Huh, MPG seems like an interesting trick.
The obvious way to pursue an analogy is that masses are probabilities, but that seems to not work—the distances have no meaning, and there’s no advantage over adding and subtracting probabilities of disjoint events.
So what if we make the distances probabilities. Now we can have P(A) be some distance AA’, and P(A|B) be AB… No, no good… or if we make the probability the position of a point on the middle, is there anything interesting we can do with the weights of P(A) and P(B) to make P(AB)… So if you fix one endpoint to have mass 1, and the position to be P(A), the value of the other point will be the odds ratio P(A)/P(not-A). But there’s no convenient way to multiply values of points...

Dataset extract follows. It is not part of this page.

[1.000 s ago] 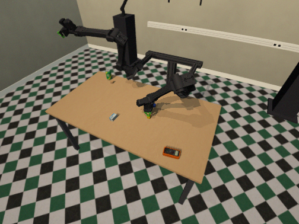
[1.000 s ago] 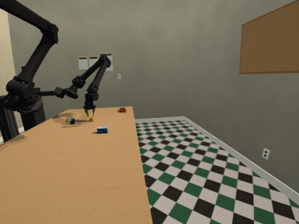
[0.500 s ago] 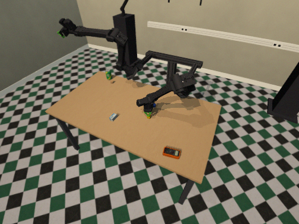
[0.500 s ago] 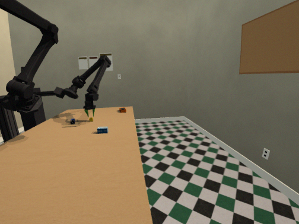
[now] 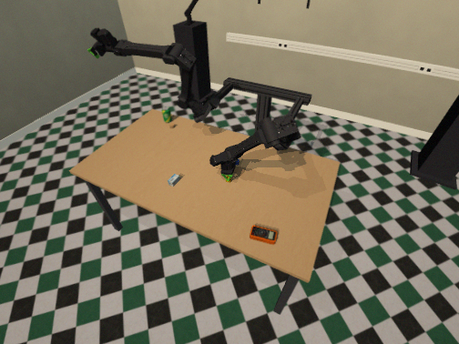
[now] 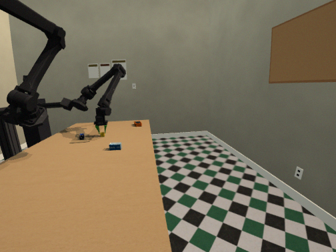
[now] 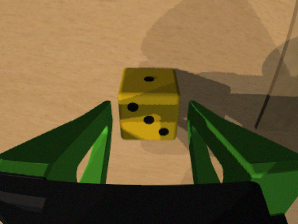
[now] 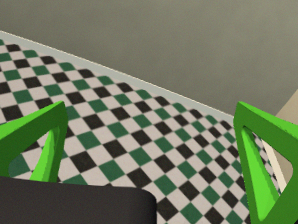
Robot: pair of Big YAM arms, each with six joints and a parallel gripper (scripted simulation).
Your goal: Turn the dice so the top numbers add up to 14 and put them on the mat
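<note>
The yellow die lies 1 cm below my left hand. Also, from my left hand: blue die 15 cm behind, 3 cm to the right, 1 cm below; black die 14 cm behind, 7 cm to the right, 1 cm below; tan mat 14 cm behind, 7 cm to the right, 3 cm below.
</note>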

Not sure there’s any way to use all the parts of this buffalo, sorry.
Well that is rather what I think, too.
It’s just that… I mean, I know the next bit is the opposite of rigorous and all that, but since my job is basically to teach kids how to play with shiny toys, I should at least see if they are child-friendly, right?:) so I am asking you as someone who probably has played more.

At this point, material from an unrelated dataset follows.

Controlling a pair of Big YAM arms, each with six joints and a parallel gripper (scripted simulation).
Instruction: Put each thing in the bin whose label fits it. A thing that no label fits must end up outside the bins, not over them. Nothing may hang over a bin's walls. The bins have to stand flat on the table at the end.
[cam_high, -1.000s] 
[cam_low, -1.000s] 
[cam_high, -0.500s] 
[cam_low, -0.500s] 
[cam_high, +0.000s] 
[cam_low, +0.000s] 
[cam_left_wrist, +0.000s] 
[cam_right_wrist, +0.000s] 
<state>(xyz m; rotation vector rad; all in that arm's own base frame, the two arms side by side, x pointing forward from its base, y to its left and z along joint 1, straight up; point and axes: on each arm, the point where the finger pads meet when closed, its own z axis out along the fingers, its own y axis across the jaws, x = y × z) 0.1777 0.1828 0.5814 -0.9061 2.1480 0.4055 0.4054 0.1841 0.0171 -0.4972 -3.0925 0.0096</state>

Suppose we have several—say, 9 - ‘tests’ we’ve run daily for two months, covering the turn of spring into summer, and the outcomes of all of them should reasonably change as the seasons progress, but not quite as straightforwardly as the development of foliage, fruit, etc.* Like, test A is ‘how much acetone will evaporate from a 40 ml bottle in an open shady space between 12.00 and 12.50?’, test B - ‘how long will it take for a soaking wet handkerchief to dry to constant weight if hung at 12.15?’, …, test I - ‘what percentage of shepherd’s purse plants in this patch is blooming?’ All the tests are but weakly connected to each other, but it is possible, generally speaking, to assign some measure of ‘distance’ - for example, A and B are clearly closer to each other than each of them is to I (although it seems that 5 or 6 tests are more realistic to juggle). Then, we draw a nonagon (or 5-, or 6-...) Such that the distances between the vertices equal the ‘distances between tests’.
The masses of the vertices are the probabilities that the given outcomes support the hypothesis that the day is Day X. (The question is, of course, ‘what day is it?‘) We are told that X is either 9, or 24, or 35. Now we can find the respective centers of mass for each combination of probabilities for all three hypotheses. Then we obtain a ‘cloud’ of centers of mass, each of which is ‘more or less in favor’ of one hypothesis (except, perhaps, one where the probabilities are equal). If we divide the cloud into three layers (one for each H), and have the masses of the points be the p(H), we can find the center of masses for each day. When we plot the ‘final day points’, we can now see how close they are to which test. Which means...well, in our example, nothing...but if it were something grown-up, perhaps that there are different views on the question depending on what experiments a researcher trusts best, even if they all share the same data from the same set of experiments...
Anyway, sorry for so many words.
*I am going to have the kids track the vegetation development before the ‘more random’ stuff. Generally, the question will remain ‘what day is it?’, but the answer will be expressed as an interval, without probabilities assigned.